- PROMPT
Only some lines are wanted. Transcribe, exactly, the lines below from the line with "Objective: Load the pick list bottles" up to and including the line with "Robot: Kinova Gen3".

[Records from a data collection]
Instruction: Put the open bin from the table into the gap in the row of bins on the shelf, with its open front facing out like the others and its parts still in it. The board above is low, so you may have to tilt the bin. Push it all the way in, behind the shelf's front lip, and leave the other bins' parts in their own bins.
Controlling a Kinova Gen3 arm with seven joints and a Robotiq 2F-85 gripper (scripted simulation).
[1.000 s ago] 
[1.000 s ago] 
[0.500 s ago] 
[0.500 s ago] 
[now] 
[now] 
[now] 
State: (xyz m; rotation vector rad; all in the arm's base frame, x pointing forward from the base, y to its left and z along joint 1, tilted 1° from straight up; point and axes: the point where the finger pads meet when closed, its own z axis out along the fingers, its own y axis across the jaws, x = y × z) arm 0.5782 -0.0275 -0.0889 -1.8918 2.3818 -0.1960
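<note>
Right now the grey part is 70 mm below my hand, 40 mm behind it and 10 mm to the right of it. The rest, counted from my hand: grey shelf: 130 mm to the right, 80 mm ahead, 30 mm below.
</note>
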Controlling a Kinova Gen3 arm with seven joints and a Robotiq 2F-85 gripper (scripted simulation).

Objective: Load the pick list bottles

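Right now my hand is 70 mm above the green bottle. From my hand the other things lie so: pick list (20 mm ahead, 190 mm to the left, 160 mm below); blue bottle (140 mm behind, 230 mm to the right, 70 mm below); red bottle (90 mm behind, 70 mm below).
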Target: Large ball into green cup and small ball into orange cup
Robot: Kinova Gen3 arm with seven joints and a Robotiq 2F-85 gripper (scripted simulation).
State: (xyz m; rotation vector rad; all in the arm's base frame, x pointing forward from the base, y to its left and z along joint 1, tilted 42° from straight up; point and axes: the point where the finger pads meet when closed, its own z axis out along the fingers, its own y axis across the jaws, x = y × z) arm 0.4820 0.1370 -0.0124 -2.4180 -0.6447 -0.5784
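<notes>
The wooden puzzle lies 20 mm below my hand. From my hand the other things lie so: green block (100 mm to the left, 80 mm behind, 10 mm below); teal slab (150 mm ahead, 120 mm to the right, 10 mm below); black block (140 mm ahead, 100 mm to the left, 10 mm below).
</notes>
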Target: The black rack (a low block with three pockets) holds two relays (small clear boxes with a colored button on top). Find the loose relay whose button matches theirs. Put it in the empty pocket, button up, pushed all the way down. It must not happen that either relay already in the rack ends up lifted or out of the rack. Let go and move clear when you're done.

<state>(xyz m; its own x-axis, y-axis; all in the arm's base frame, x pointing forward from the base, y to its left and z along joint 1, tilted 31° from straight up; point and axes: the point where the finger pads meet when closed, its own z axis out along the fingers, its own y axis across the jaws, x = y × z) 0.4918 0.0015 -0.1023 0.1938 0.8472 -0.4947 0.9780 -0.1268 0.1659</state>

- SOLUTION TO THIS TASK
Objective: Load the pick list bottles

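Right now my hand is 70 mm above the green bottle. From my hand the other things lie so: pick list (20 mm ahead, 190 mm to the left, 160 mm below); blue bottle (140 mm behind, 230 mm to the right, 70 mm below); red bottle (90 mm behind, 70 mm below).
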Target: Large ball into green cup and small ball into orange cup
Robot: Kinova Gen3 arm with seven joints and a Robotiq 2F-85 gripper (scripted simulation).

This exercise requires nothing further.